Her still lifes and landscapes grace In-Town Gallery
One doesn’t have to look far in Chattanooga to find quality realist oil paintings, as is evidenced by some prolific work at In-Town Gallery. Gay Arthur’s latest series examines change and the effects of time with still life and landscape compositions, creatively preserving and celebrating the past.
A sensitive yet rough use of texture and light/shadow causes her work to have an organic painterly quality, while an acute attention to detail creates a nearly photographic level of realism.
Arthur waited to follow her dream of painting full time until she could retire from her career. She then went back to school, and graduated from UTC’s art department in 2003. “I was a late bloomer,” she tells us. “I didn’t go back to school until 1999, after being a dental hygienist for 35 years.”
She has always been artistic and enjoyed art. “I wanted to pursue it,” she says, “to take a four-year program that would build upon itself. I didn’t just want to take an adult class here and there—I wanted a degree in art, a concentration.”
“Over the years,” she continues, “I did take an isolated ceramics, watercolor, or drawing class—I took art classes throughout my adult life but I had never done oil painting until UTC, where I earned my bachelor’s in painting and drawing.”
She has worked as a full-time artist since school, though she still occasionally temps as a hygienist. Her first show was at Gold Leaf Design in 2004, and she became a member of In-Town Gallery in 2007, where, in addition to exhibiting her paintings, she hangs new art and does design work. Her art is displayed there year round, with new pieces being added at least every six months.
Arthur is also represented by JumpstART Artist Services, a creative agency that places art at various locations around town, such as law offices, city buildings, and the Chamber of Commerce.
When she was at school at UTC, in her senior year, the University was tearing down an old house and church to build what is now the engineering building. “I thought it was such a shame,” she says, “because it was a beautiful old home—there were many who lived in it, and it had such history.”
“So, I took some pictures of it—it was across the street from the Fine Arts Building. That is how I got started with my nostalgia.”
Arthur saw in the newspaper that Wheland Foundry and U.S. Pipe were going to be demolished. She got permission to go on the grounds, wearing a hard hat and safety gear, and documented the decaying property with her digital camera. These images became source material for her next series of paintings.

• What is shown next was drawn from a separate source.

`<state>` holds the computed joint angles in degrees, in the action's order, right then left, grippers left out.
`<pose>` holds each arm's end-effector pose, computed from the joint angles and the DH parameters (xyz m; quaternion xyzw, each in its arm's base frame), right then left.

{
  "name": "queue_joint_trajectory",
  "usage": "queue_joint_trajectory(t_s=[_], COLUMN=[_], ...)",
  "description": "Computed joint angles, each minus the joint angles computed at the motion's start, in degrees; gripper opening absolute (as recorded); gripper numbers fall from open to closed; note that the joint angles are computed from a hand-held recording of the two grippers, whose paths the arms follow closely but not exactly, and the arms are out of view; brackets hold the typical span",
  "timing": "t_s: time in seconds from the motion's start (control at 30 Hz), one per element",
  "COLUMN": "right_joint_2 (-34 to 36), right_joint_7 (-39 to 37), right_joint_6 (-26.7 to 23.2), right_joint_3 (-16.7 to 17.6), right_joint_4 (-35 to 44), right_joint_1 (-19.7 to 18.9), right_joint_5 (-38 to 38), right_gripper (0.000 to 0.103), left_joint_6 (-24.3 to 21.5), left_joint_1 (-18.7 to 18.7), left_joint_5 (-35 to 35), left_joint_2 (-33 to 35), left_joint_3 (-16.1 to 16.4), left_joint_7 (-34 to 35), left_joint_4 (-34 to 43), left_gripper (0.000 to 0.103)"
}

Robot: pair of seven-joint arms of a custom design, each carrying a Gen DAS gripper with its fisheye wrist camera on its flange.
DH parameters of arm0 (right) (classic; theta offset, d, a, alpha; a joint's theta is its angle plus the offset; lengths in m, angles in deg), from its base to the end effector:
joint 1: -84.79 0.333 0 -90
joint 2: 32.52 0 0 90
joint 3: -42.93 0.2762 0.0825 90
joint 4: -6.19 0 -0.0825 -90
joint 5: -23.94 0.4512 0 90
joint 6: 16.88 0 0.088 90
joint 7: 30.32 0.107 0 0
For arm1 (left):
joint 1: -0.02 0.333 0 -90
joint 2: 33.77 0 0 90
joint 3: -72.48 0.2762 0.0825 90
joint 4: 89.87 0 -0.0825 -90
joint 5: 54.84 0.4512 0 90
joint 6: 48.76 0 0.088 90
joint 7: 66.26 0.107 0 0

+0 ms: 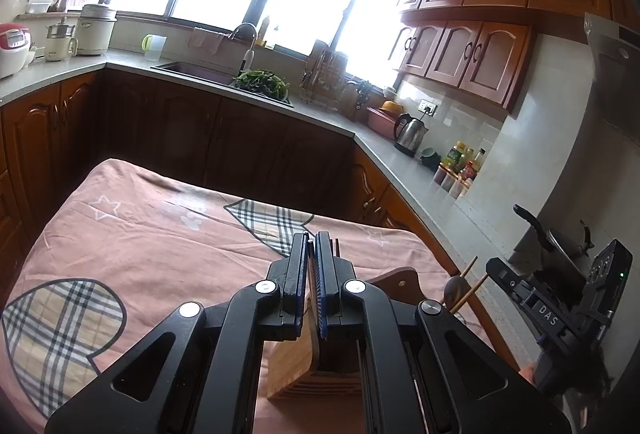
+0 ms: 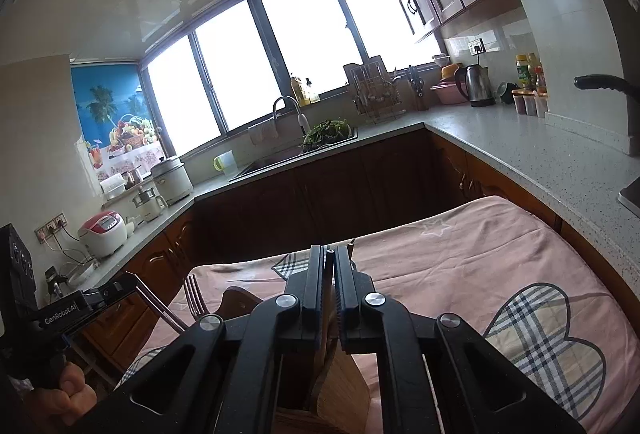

“I became enthralled with the lines and angles and peeling paint and rust. So I painted those for a few years. I started painting articles that aren’t needed anymore, old typewriters, antique toys, things that are made of fabric that we grew up with that we don’t see anymore. I like to call it preserving the past in paint.”
She painted a series in Italy, Spain, and Portugal, and one from a volunteer job in Peru. She does local landscapes of pleasing views of Greenway Farms, pet portraits, house portraits, and takes commissioned work.
“People choose the scene they want, and size of the painting. If someone is moving away, they sometimes want a picture of their old house.”
All of her paintings are done with oil on canvas. A lot of the work is very textural—she uses a palette knife extensively for mixing and for applying color to canvas. Her process involves lots of rubbing and scraping, and she uses many unconventional tools for mark-making—knives, spoons, forks, and even dog collars.
Arthur’s most recent series is entitled “The Fabric of Our Lives”. For this body of work, she used reference photos of clothing and fabric in a variety of situations—an American flag being folded by Marines, an old sewing machine, or clothing drying on a clothesline.
She is currently working on a series of negative space reversals, where the subject of the painting is the space surrounding an object—and is also available for commissions.